The device, intended use in treatment, was not returned for evaluation, the reported event could not be confirmed.
The clinical/medical team concluded, per subsequent email, the requested relevant clinical information is unavailable.
Therefore, a thorough investigation cannot be rendered.
Based on the limited information provided, the surgeon¿s change in surgical technique - to a freehand approach to target the screws, and the reported delay of under 30 minutes, did not result in patient injury/impact; therefore, no further medical assessment is warranted at this time.
Should additional medical information be provided, this complaint will be re-assessed.
At this time, we have no reason to suspect that the products failed to meet any product specifications at the time of manufacture.
A complaint history review found related failures; this failure mode will be monitored for future complaints for any necessary corrective actions.
A review of the risk management file revealed this failure mode was previously identified.
Damage from prolonged use, misuse or rough handling are likely probable causes of the reported event.
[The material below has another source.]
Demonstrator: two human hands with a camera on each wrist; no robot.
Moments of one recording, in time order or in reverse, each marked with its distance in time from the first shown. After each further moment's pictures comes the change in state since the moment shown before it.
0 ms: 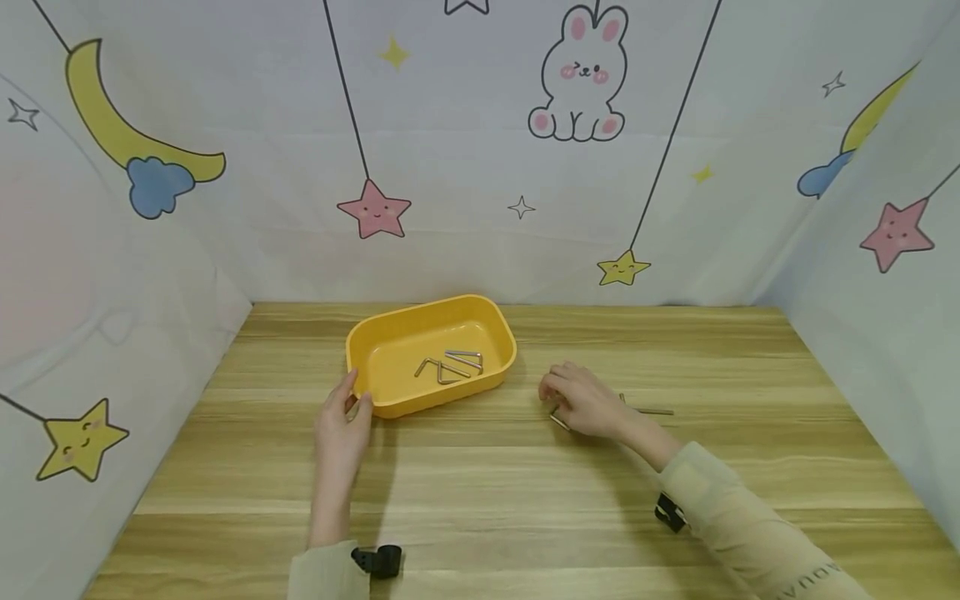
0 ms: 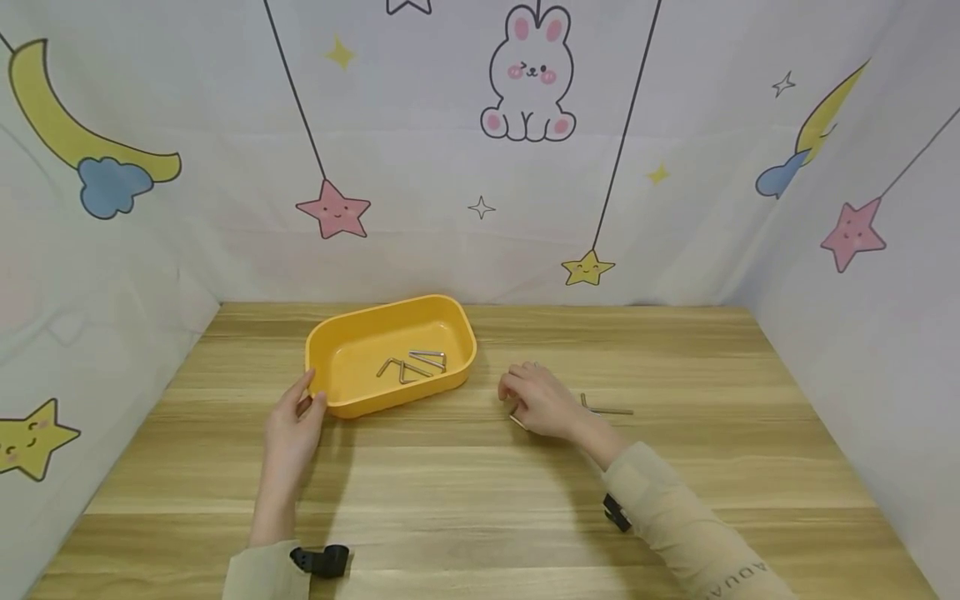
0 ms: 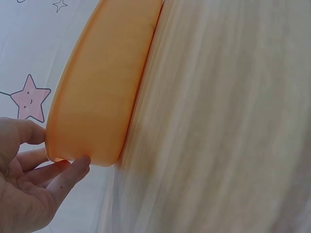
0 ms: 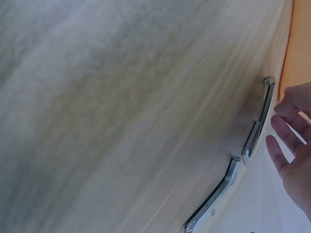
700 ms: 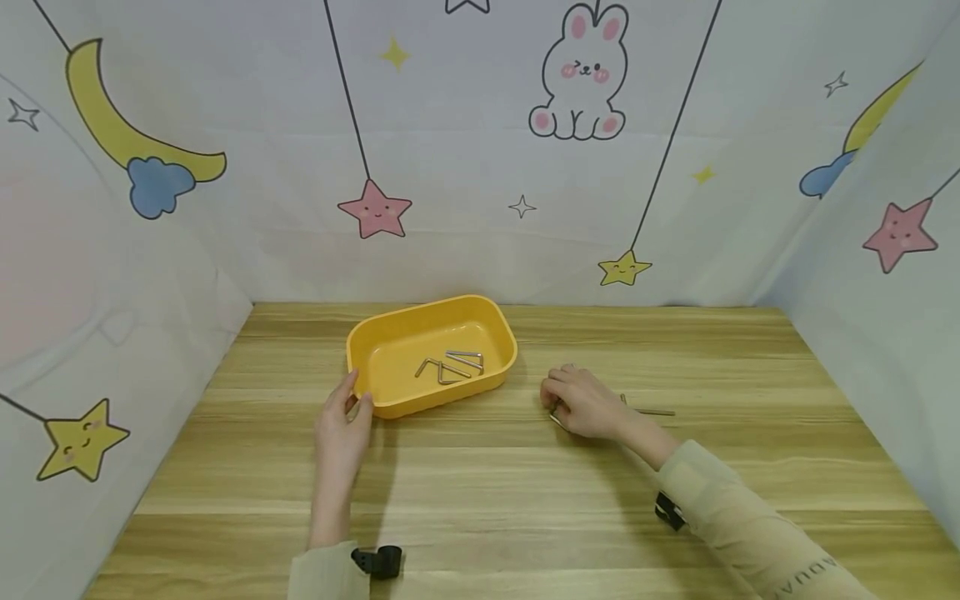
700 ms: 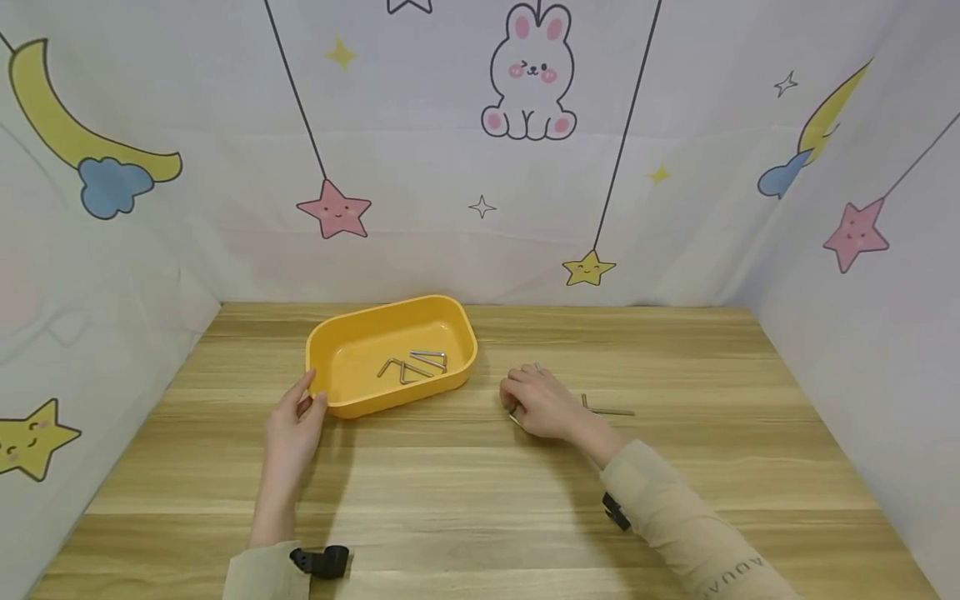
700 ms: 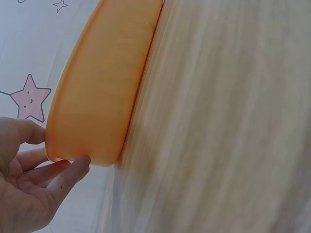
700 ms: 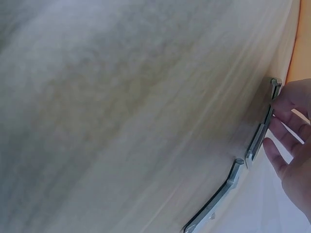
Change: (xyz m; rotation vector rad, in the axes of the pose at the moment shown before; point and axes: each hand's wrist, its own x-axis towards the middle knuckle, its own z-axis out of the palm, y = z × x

We recommend that all reusable instruments be routinely inspected for wear and damage and replaced as necessary.
Based on this investigation, the need for corrective action is not indicated.
This device is a reusable instrument that can be exposed to numerous surgeries; damage from repeated use can occur.
Without the actual product involved, our investigation cannot proceed.
If the device or new information is received in the future, this complaint can be re-opened.
We consider this investigation closed.